- **Exercise data**
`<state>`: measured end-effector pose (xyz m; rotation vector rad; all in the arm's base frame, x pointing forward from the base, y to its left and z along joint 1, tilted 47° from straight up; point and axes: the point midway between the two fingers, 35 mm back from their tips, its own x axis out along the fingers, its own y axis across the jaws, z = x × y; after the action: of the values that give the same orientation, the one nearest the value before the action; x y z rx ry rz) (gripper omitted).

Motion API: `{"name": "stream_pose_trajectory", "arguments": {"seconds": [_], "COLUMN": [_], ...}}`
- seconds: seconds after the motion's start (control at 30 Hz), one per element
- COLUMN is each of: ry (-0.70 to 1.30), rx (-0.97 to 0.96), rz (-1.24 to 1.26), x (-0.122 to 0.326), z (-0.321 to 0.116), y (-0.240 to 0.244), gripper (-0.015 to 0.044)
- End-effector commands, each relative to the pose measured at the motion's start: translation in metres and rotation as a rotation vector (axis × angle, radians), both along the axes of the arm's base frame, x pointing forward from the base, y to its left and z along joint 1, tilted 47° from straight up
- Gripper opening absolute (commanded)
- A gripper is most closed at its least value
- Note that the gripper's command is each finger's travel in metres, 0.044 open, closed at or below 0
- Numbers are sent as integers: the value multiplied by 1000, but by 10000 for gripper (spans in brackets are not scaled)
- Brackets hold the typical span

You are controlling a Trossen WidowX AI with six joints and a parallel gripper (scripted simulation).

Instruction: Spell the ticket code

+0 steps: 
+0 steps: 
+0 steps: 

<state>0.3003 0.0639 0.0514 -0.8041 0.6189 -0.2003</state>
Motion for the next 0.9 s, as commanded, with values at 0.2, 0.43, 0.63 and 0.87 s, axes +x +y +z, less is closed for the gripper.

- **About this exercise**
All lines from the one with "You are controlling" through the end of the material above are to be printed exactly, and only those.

- **Response area**
You are controlling a Trossen WidowX AI with six joints and a parallel gripper (scripted simulation).

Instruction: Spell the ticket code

+0 steps: 
+0 steps: 
+0 steps: 

<state>0.3003 0.0639 0.0514 -0.8041 0.6189 -0.2003</state>
Motion for the next 0.9 s, as commanded, with values at 0.2, 0.43, 0.63 and 0.87 s, axes +x +y +z, less is closed for the gripper.

Output is complete for this exercise.